常琳2015年拍摄的厂区现状
2006年,潘一掷一家三代人生活了50年的向东化工厂正式宣告*。五千户职工家庭,有的被合并去其他军工厂,有的被安置去沿海城镇落户,还有一部分投亲靠友。
潘一掷的父母选择回到母亲的老家,沈阳。他在文章里记录了搬迁那夜的景象:“山迢迢,水长长,月亮在天上,家乡在身后,军工厂小镇断水断电,千家灯火就此熄灭。国营475厂完成了它的使命,沉入茫茫夜色和浩渺历史中。”
何处是故乡
作家杨潇曾在微博上描述厂矿子弟的乡愁:
“外公那一辈人被国家从五湖四海调来,父母一辈人或下岗,或提前退休去五湖四海打工、做生意,我们这一代重新散落于五湖四海。都是‘生活在别处’。

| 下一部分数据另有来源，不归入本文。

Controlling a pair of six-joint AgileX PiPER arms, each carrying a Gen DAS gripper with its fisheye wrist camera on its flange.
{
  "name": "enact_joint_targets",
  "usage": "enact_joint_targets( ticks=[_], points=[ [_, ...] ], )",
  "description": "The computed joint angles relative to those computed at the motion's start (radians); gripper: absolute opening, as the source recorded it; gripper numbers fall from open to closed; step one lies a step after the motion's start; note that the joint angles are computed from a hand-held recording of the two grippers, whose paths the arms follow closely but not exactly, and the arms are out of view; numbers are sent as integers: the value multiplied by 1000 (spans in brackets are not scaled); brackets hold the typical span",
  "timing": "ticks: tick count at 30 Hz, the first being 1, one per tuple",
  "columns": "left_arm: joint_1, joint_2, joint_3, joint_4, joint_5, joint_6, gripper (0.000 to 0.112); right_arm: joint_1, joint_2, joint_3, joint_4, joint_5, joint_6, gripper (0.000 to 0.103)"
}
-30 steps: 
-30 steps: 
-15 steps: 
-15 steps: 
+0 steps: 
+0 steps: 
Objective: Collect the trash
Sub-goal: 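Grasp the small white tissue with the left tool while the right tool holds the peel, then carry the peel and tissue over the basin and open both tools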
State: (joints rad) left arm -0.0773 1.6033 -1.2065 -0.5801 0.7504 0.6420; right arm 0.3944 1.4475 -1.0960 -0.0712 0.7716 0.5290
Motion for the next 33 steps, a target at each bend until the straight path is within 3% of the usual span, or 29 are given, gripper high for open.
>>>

尤其是我们这些涌向北上广深的第三代厂子弟,早已没有‘故乡’可言——没有乡音,没有乡俗,只有一些渐渐消逝的关于五湖四海的故事和它留下的印迹。”
对于绝大多数厂子弟来说,“你是哪里人”都是一个难以回答的问题。
“为了省事,我一般会说我是湖南岳阳人,但我内心其实对这个地方没有太多归属感,毕竟只生活了六年,中学毕业就出省念书了”,常琳说。
但她也困惑于那个生活了12年的小小厂区,能不能算是故乡,“从我记事起,父母就不断地告诉我一定要考出去,厂区仿佛也只是一个暂住地”。
要出去读书,去看更大的世界,是许多“厂二代”、“厂三代”从小听到大的教诲。
乔安上高中时,总会想起《*死那个石家庄人》里的歌词:如此生活三十年,直到大厦崩塌。“我告诉自己绝对不能回电厂工作,不能过那种一眼望得到头的生活。”
后来,乔安如愿去了青岛读大学,又到英国留学,如今在北京做律师,从事着和电厂完全无关的工作。
长大后的乔安
但是两年前,当乔安一家搬离厂区,住上新房时,她却强烈地感受到了一种背井离乡的不安——即使新家离旧居仅有10分钟不到的车程。
“就觉得跟邻居也不熟,跟物业也不熟,之前停了水能敲楼上的门问问,缺盐了,就找对门要一点。搬走后真的很没有安全感。”乔安说。
潘一掷认为,随着厂矿的兴衰,大部分厂子弟都会经历“喜爱厂区、嫌弃厂区、怀念厂区”这一系列复杂的感情变化。
2012年,潘一掷和父母重返故厂。虽然早有心理准备,但火车驶入厂区时,他们仍被窗外破败空城,残垣断壁的景象吓了一跳。站在从前的家门口,三个人都有些发懵,许久,父亲长叹了一句,“真像梦一场啊”。
向东化工厂如今的样子
“厂子弟都有一种特殊的乡愁,当初离开有多匆忙,后来思念就有多惆怅”,潘一掷说。
前些年他在外工作,某天在一个饭局上,大家偶然聊到了厂矿生活的话题,惊喜地发现在座的几位竟然都是厂子弟。
“感觉就是,你以为你那些经历不足为外人道也,实际上,平行世界里,还有几百万人过着和你一模一样的生活。”那次饭局后,潘一掷深受触动,他用了四年积累素材,于今年三月出版了自己的第一本怀旧题材小说《子弟》。